- **Dataset excerpts**
•••••
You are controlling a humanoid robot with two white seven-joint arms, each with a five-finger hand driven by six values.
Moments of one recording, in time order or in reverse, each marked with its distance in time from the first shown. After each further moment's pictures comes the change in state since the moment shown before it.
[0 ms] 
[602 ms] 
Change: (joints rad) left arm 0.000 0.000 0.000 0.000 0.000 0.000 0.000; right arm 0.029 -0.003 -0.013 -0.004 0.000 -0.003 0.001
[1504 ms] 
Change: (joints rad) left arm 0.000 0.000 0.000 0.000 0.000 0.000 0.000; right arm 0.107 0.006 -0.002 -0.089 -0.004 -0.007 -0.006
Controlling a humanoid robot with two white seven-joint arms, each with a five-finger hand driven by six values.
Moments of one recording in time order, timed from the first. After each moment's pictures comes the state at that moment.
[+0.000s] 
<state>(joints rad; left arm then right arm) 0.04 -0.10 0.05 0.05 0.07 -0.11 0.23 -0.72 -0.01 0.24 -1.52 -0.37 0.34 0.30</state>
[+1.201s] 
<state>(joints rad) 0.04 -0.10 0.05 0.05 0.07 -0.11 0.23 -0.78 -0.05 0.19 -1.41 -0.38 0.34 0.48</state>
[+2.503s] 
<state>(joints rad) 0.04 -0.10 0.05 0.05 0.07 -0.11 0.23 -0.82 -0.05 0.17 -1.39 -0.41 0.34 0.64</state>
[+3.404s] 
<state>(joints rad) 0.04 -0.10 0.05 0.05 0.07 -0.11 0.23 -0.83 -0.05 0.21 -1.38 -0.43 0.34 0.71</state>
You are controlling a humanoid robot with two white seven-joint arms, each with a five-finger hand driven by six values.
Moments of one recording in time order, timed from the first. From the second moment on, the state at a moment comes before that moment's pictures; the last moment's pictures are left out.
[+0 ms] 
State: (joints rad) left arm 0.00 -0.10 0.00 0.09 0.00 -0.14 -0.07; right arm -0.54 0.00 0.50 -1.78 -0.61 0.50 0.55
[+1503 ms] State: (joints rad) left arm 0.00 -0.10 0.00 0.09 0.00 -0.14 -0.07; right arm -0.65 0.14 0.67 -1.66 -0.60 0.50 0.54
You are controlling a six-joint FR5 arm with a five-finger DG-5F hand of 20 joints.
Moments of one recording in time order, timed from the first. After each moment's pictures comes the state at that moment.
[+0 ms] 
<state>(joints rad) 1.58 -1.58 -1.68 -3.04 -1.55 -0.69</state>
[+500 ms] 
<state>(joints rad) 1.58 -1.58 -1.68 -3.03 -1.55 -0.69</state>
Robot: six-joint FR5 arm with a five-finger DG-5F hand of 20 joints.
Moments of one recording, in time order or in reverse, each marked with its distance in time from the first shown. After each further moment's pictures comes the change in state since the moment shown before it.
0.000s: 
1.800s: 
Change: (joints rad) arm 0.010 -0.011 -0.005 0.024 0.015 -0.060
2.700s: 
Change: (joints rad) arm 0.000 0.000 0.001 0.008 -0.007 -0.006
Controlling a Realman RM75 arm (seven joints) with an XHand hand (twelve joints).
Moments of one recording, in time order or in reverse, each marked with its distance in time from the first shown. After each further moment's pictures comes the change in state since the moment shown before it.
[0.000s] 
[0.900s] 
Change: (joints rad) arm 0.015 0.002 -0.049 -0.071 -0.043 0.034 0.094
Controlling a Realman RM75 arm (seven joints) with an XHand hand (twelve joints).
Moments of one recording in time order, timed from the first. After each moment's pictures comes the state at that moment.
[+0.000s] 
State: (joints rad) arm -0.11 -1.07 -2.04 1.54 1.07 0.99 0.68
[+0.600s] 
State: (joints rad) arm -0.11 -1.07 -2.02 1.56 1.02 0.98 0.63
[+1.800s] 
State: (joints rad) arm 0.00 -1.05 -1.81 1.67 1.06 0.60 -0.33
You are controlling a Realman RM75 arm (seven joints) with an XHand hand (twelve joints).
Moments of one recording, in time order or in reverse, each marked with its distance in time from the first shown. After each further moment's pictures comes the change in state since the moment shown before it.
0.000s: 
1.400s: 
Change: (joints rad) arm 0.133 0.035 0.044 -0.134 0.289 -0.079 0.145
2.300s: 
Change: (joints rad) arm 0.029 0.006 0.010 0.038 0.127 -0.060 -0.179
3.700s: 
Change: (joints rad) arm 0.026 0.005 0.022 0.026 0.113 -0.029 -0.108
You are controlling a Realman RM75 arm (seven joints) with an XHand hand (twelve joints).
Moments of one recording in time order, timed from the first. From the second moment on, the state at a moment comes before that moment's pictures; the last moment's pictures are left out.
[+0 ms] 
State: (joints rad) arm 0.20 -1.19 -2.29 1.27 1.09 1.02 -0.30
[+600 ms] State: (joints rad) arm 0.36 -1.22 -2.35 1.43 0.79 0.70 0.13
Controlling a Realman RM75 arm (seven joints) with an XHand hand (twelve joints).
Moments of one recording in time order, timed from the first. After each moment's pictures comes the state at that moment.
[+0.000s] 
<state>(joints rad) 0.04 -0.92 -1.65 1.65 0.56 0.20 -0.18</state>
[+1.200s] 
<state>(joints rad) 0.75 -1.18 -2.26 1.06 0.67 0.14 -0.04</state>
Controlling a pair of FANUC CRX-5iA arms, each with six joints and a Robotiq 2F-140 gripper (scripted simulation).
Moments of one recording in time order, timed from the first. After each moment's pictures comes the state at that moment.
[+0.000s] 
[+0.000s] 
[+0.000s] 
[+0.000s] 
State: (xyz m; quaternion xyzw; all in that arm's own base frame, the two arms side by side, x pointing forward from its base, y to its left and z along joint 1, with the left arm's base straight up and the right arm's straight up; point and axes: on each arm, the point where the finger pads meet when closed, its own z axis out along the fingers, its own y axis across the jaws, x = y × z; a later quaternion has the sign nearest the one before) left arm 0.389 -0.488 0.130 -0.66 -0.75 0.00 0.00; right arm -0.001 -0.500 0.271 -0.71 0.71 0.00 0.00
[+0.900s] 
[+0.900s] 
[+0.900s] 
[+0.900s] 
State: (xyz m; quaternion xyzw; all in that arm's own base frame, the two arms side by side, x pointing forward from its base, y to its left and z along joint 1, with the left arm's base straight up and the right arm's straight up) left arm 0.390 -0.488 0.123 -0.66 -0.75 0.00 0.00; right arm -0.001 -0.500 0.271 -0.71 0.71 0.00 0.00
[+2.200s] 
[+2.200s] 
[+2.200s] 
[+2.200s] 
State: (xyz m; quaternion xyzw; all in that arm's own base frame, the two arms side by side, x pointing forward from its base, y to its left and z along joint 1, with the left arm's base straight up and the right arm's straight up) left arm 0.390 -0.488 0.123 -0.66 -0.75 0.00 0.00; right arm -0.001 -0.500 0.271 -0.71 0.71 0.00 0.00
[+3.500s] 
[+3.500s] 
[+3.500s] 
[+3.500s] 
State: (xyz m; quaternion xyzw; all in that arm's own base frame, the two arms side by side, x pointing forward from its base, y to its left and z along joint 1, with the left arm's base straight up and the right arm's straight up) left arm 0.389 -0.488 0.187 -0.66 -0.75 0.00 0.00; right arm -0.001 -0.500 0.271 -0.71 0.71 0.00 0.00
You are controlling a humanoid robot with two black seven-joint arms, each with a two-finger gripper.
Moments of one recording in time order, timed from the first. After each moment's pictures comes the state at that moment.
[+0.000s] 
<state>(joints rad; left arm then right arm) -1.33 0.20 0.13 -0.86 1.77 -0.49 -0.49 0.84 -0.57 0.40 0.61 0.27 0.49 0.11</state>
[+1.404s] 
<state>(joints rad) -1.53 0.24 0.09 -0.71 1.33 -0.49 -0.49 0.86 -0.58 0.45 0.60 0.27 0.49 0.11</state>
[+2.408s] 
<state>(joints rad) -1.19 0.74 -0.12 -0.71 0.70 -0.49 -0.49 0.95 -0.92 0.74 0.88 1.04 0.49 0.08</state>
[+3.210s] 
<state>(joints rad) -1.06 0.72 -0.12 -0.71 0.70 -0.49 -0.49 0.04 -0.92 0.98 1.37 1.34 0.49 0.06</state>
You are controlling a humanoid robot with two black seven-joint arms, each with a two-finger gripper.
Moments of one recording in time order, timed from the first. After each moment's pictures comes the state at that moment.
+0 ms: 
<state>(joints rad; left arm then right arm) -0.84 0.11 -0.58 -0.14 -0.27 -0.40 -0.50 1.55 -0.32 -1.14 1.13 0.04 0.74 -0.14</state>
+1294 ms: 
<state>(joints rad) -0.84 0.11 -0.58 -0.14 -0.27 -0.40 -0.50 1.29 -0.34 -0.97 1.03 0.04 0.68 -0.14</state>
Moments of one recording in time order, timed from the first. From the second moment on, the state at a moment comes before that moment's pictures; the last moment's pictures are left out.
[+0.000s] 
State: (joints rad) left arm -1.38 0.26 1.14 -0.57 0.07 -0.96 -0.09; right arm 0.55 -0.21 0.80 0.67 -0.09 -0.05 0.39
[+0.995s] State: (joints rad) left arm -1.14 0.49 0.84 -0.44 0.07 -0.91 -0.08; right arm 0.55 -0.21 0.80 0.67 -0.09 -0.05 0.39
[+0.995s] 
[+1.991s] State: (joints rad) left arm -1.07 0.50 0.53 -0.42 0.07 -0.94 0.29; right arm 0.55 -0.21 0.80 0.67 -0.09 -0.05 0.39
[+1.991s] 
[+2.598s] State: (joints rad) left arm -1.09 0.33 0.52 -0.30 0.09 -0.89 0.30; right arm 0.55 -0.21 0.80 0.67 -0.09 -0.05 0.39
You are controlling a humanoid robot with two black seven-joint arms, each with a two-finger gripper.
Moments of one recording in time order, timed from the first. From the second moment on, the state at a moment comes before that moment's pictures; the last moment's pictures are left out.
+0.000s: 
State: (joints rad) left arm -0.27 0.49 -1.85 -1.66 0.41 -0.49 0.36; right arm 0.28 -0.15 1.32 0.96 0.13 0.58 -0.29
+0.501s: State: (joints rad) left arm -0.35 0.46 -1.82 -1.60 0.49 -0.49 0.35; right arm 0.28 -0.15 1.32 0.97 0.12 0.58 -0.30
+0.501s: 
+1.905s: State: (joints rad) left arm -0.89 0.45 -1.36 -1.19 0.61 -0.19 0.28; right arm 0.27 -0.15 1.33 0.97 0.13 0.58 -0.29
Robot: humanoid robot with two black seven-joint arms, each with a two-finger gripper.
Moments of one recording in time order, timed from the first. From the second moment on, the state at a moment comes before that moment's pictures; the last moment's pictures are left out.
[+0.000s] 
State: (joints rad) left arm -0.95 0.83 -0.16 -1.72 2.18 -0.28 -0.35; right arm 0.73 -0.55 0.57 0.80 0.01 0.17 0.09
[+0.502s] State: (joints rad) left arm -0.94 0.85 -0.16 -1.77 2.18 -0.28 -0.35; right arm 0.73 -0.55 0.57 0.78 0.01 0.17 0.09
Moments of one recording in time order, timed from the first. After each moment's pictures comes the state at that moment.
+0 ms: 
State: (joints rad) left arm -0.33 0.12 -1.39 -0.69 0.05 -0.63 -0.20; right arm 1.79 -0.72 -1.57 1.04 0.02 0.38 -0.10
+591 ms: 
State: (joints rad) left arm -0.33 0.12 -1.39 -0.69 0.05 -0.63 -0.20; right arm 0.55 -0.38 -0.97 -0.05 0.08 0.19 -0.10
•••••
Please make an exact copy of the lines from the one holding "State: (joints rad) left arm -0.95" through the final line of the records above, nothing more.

- **Reply to the exercise**
State: (joints rad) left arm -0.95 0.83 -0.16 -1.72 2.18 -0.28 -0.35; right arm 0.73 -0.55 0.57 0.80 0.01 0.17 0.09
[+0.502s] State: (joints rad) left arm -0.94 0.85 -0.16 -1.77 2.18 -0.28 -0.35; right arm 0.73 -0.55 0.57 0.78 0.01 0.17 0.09
Moments of one recording in time order, timed from the first. After each moment's pictures comes the state at that moment.
+0 ms: 
State: (joints rad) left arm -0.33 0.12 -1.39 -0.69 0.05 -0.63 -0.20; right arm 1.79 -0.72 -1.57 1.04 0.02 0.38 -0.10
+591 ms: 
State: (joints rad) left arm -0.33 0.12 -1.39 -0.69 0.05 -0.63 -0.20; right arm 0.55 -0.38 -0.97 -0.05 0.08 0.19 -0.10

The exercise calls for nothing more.